The coup failed, and Gorbachev was restored to office.  His policies against entrenched Soviet politics had succeeded beyond any expectation.  So too are many of Trump’s own policies, particularly economic, already bearing great fruit.  “Make America Great Again” may sound ruffian compared to the beautiful enunciation of perestroika, but it has shaken the power structure of our own establishment all the same.

The likelihood of success for the coup in our midst is comparatively less.  Doubtful the methodology will mirror that of the Soviet hardliners.  However, the motive remains the same: hold on to power over the people.

Happily, counterrevolutions rarely succeed without overwhelming firepower.  And so far as counterrevolutions go, this one is pretty lousy.  It’s also the acme of fantasy to expect the same people you have condemned as “deplorable” to rally to your cause.

And even should Trump be impeached and removed: what then?  The “Color Revolutions” of the autumn of 1989 were, well… colorful.  The playwright Vaclav Havel.  Boris Yeltsin, eyes gleaming with brewing mischief.  And that feisty electrician of the Gdansk shipyard, Lech Walesa.  All three and many other reputable characters across Eastern Europe would soon ascend to lead their respective nations in transitions to democratic government.

Who among the faces of this “glorious revolution” will win the White House in 2020?  It may be the most lackluster field of candidates in modern history.  Which alone indicates to me that Trump would be too smart than to level unethical sabotage against any political opponent: Joseph Biden will never be as formidable as even George McGovern.  And Adam Schiff as the one who will go down in legend as the man who toppled the President?  Oh please….

The German band Scorpions released “Wind of Change” in the weeks following the fall of the Berlin Wall.  It immediately became the anthem of that sudden zeitgeist.  The gales of autumn 1989 were a hurricane of triumph.  Fully three decades later and a weak zephyr blows across the Beltway.  1989’s was the aroma of freedom.  2019’s “revolution” reeks of crude behavior after a dinner of bad beans.

We watched with rapt attention as one communist regime fell after another.  But in 2019 the attempt to impeach and remove Donald Trump from the Oval Office is not captivating by any measure.  Bill Clinton was impeached over a stained blue dress.  Today the House leadership is trying to remove Donald Trump over the matter of a phone call.  A phone call, incidentally, that in the normal everyday routine of business might be referred to human resources before crumpling the complaint into the circular file.
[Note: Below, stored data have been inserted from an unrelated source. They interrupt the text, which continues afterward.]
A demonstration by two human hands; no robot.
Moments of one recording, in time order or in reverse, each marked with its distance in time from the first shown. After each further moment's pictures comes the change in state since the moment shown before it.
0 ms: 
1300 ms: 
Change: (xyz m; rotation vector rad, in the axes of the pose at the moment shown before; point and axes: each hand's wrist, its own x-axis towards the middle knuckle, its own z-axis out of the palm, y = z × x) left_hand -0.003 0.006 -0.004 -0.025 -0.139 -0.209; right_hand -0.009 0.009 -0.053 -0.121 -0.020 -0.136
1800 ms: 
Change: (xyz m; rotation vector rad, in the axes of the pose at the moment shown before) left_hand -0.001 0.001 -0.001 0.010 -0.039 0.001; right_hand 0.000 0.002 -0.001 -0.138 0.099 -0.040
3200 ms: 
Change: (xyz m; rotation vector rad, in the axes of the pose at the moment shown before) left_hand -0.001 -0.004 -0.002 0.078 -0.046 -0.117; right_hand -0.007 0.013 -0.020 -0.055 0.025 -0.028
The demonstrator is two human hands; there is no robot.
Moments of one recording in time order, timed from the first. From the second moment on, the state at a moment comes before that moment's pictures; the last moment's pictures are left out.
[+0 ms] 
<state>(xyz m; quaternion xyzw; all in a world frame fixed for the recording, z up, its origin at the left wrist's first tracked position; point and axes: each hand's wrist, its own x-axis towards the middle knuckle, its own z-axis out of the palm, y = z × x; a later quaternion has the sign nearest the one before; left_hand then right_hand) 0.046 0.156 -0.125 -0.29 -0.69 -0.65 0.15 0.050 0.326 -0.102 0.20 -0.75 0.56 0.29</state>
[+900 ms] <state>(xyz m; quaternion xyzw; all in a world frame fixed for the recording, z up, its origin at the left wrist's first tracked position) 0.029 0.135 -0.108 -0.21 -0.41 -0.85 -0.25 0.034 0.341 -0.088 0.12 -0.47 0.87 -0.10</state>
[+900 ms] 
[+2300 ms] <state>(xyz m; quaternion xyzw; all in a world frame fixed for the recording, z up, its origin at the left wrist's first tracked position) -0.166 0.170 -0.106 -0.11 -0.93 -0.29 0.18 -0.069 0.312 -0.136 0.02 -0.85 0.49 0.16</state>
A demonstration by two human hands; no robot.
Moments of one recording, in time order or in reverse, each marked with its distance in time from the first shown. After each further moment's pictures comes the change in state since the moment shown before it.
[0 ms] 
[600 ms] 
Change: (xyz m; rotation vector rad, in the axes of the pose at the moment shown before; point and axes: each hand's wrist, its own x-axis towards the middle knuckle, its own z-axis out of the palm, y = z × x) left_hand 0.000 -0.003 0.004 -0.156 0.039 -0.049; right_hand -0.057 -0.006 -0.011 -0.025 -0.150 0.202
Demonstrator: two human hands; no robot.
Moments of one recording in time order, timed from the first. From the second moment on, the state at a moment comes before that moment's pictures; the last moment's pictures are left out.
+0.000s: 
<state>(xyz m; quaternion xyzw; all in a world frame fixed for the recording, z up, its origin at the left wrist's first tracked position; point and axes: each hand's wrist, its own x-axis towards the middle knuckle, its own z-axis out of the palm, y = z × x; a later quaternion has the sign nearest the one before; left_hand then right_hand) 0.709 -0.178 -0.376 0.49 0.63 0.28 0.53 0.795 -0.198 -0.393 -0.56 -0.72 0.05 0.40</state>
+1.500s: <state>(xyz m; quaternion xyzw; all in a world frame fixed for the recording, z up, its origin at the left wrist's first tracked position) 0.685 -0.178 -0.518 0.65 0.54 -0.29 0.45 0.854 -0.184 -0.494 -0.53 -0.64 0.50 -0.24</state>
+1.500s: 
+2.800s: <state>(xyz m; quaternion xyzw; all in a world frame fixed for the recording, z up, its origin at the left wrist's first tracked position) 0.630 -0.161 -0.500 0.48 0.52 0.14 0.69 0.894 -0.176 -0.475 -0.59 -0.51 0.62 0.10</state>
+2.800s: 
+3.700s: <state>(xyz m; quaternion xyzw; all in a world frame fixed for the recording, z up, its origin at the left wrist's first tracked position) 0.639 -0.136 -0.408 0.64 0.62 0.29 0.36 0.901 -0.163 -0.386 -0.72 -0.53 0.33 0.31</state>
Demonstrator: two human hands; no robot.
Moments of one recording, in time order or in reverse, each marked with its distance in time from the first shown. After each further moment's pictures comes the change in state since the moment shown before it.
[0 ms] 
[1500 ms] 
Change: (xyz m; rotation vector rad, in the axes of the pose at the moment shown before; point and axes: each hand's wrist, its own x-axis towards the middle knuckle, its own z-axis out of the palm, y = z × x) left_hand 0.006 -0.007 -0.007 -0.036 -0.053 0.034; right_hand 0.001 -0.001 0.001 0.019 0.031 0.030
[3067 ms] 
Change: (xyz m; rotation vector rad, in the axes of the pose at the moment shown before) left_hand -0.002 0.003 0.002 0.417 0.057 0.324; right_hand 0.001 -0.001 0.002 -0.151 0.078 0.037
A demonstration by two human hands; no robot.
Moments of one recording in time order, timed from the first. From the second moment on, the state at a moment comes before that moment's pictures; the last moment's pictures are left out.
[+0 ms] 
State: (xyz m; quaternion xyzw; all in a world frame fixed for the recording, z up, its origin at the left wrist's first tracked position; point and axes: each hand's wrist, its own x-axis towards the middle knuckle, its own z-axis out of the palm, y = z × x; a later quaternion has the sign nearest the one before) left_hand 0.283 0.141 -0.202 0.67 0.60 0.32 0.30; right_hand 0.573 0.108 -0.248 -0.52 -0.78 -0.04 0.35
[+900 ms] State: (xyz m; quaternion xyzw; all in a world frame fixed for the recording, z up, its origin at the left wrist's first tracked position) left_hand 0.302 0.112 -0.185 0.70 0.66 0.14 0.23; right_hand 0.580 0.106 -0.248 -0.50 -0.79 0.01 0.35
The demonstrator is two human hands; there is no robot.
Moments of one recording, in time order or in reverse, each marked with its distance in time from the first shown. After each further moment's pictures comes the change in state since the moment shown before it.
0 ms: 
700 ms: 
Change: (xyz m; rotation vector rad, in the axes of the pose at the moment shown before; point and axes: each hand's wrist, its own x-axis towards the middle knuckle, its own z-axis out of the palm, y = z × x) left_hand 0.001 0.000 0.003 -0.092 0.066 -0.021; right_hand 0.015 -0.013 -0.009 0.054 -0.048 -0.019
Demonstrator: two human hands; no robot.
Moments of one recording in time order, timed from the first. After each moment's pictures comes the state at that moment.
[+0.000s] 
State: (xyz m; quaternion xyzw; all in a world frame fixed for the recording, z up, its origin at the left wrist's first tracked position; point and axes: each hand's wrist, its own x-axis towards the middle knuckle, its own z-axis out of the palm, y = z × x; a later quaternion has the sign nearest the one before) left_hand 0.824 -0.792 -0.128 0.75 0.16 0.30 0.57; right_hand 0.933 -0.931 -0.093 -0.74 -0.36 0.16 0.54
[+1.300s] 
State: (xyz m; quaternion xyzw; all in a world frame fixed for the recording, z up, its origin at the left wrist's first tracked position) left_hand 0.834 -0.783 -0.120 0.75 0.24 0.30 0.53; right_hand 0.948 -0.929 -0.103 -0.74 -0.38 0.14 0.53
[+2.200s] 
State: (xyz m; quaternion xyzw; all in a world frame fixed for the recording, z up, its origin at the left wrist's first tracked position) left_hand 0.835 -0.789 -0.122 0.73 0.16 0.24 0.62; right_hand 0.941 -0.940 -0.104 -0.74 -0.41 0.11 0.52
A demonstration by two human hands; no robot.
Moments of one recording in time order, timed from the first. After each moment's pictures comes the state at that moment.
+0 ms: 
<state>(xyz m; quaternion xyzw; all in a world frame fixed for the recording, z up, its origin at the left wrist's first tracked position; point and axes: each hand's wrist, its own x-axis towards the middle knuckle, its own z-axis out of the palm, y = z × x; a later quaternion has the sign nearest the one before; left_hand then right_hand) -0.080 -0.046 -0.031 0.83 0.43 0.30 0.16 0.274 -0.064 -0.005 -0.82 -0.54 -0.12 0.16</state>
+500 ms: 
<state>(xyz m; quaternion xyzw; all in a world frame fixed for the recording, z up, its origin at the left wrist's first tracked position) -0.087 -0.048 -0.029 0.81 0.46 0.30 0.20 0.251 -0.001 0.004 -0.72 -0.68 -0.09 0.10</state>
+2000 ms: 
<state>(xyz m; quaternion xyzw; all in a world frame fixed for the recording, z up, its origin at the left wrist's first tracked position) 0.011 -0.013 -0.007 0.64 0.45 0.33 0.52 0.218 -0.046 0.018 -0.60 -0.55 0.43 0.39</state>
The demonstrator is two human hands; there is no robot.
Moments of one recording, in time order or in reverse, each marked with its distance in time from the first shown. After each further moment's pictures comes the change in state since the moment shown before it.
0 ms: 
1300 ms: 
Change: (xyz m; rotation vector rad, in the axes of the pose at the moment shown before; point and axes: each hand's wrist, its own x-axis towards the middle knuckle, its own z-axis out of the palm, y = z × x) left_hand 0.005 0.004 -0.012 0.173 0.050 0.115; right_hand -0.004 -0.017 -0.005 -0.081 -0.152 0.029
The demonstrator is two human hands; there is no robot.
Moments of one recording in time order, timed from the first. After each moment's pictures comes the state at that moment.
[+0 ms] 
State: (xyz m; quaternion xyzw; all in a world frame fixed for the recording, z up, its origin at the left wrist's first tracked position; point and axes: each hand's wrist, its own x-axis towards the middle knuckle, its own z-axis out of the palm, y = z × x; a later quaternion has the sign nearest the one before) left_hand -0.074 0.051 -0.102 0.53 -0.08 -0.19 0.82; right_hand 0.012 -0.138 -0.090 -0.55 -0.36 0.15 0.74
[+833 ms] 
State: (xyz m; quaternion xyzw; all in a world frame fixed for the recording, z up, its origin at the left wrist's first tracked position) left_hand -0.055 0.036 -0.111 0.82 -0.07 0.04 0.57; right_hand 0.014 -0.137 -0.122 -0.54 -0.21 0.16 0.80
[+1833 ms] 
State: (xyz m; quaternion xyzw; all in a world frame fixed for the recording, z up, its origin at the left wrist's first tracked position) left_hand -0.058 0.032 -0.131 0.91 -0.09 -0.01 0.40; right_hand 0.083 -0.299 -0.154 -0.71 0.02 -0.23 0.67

The American people are daring to openly acknowledge what is already known: that the House leadership and its allies have made the re-acquisition of political power its only priority.  It is hellbent on crushing the true revolution against encroaching government.  Hence, counterrevolution.  This one is already a certain failure.  But counterrevolutions also often demand a heavy price.

As noted, there was one significant deviation from the pattern of the pro-democracy movements in the autumn of ’89.  For a quarter century communist dictator Nicolae Ceausescu wielded absolute power over the Romanian people.  As one Soviet satellite after another fell, he staged a bloody countercoup against Romania’s own invigorated malcontents.  It didn’t work.

Out of desperation Ceausescu promised higher salaries and student aid.  But Ceausescu had woefully mis-gauged the frustrations of the people amassed before him in Bucharest.  The moment his decades of control evaporated was chronicled on worldwide television.  Nicolai and Elena Ceausescu promptly fled the palace by helicopter and were soon captured.

December 25, 1989 was not a Merry Christmas for the Ceausescus. Found guilty by a drumhead trial of crimes against the Romanian people, Nicolai and Elena were immediately thrown against the wall – literally – and shot dead.  Images of their shattered bodies were broadcast around the globe.

So far as analogies go, the comforts and careers of the petty tyrants in Washington may soon be just as crumbled.  Our own would-be overlords would do well to be mindful of that.